The MDR method was used to explore whether there were gene-gene and gene-environment interactions between miRNA SNPs and Hp. As illustrated in Table 4, the second-order interaction model of rs3746444-rs11614913 was the best model with highest testing balanced accuracy of 56.4% among gene-gene interaction models for GPL susceptibility (Table 4). And within the gene-gene interaction models for GC susceptibility, the third-order interaction model of rs2292832-rs11614913-rs2910164 had the largest testing balanced accuracy of 61.1% and cross-validation consistency of 100% (Table 4), which was the best model. However, neither of the above two best models was statistically significant based on 1000 permutation tests. According to the results of gene-environment interaction analysis, only the second-order interaction model of rs11614913-Hp was statistically significant in two-order and higher-order models for GPL susceptibility (Table 5).

To investigate the effect of Hp infection on miRNA expression levels in each pathological group, we divided all subjects into two parts for discussion according to whether Hp was infected or not. As displayed in Figure 3, expression levels of miR-499, miR-196a2 and miR-27 were statistically significant in different pathological groups among Hp positive subjects (p = 0.031, p = 0.002, p < 0.001, respectively). In particular, expression level of miR-499 was significantly higher in GC group than in EPL group (p = 0.029). And expression level of miR-27a was significantly up-regulated in GC group compared to CI, GA and EPL groups (p = 0.017, p = 0.021, p = 0.011). What’s more, expression level of miR-196a2 was significantly higher in GC group than in NOR, CI and EPL groups (p < 0.001, p = 0.015, p = 0.002).
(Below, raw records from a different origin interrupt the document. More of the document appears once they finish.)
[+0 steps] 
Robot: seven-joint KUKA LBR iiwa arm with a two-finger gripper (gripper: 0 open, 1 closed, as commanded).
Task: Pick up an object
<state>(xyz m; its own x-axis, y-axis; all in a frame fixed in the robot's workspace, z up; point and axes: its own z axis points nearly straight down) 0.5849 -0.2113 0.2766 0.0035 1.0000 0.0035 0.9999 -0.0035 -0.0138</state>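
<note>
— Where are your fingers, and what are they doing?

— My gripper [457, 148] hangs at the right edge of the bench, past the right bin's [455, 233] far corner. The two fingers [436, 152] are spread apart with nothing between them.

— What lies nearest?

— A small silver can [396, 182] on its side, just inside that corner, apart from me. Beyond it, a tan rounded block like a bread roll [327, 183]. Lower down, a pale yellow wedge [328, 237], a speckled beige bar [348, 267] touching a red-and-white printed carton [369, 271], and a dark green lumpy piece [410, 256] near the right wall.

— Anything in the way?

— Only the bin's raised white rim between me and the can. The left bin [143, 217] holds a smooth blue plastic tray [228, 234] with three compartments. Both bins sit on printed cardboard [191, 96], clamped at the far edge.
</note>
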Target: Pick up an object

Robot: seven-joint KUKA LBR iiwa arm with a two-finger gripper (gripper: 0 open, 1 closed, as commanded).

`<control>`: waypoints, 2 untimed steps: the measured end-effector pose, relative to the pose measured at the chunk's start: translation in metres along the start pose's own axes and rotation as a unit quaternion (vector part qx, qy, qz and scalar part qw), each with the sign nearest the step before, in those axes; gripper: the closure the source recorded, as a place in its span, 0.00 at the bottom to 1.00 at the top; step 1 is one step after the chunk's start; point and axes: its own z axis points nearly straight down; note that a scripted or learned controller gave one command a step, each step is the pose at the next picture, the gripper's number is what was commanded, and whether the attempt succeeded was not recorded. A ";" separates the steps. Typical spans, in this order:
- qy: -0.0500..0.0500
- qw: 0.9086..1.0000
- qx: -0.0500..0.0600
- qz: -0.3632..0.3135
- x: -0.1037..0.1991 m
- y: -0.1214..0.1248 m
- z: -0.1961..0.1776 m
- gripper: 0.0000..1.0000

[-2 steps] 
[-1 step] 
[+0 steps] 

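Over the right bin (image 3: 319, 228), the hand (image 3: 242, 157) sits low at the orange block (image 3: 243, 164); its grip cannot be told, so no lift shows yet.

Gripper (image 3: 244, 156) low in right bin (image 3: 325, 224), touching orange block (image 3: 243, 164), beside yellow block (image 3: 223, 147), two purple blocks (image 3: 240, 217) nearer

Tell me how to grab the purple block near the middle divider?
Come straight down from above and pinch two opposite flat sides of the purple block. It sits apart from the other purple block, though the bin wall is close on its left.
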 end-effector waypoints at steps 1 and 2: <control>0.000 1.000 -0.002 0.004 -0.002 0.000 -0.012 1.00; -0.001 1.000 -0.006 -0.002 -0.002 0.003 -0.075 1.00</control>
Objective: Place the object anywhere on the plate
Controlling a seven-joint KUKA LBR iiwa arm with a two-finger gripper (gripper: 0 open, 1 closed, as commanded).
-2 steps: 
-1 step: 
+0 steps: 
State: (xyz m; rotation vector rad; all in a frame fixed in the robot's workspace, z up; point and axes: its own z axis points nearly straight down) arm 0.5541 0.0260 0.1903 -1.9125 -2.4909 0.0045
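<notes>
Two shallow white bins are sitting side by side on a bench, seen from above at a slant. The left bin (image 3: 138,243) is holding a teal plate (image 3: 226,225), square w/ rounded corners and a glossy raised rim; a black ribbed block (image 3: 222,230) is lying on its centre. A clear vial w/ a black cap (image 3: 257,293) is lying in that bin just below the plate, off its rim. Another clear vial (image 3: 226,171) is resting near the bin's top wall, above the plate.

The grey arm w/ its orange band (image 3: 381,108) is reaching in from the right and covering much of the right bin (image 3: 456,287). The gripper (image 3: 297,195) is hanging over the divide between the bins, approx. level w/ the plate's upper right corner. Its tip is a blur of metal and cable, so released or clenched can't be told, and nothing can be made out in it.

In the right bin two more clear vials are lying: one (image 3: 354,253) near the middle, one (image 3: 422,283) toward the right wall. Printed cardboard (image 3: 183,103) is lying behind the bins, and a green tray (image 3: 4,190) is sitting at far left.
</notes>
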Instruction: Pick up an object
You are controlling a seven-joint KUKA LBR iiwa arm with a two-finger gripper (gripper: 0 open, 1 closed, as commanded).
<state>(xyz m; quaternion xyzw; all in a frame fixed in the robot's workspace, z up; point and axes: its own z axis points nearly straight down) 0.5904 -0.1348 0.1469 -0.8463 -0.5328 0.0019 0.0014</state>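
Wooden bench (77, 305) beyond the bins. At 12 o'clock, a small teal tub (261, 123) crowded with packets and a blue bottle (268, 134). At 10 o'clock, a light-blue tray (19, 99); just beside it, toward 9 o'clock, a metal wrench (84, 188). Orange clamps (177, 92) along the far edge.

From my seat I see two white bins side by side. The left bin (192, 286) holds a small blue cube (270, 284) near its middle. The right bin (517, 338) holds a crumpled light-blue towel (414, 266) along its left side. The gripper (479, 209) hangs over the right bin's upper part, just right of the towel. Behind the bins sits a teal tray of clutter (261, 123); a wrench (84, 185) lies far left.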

However, there was no significant difference in miRNA expression levels between different pathological groups among Hp-negative subjects (Supplementary Figure S1).

The results were revealed in Supplementary Table S2. The CC genotype of miR-146a rs2910164 was associated with lower miRNA expression level than CG/GG genotype in NOR, CI and GC groups (p = 0.025, p = 0.013, p = 0.024).

Spearman correlation analysis showed that miR-196a2 expression level was positively correlated with the severity of inflammation, inflammatory activity, gastric atrophy, intestinal metaplasia and dysplasia (all p < 0.05) (Figure 4). Moreover, the expression level of miR-146a was positively correlated with degree of Hp infection and inflammation in gastric mucosa (all p < 0.05) (Figure 4). Conversely, miR-149 expression level were negatively correlated with severity of Hp infection, inflammation, inflammatory activity, atrophy and dysplasia (all p < 0.05) (Figure 4).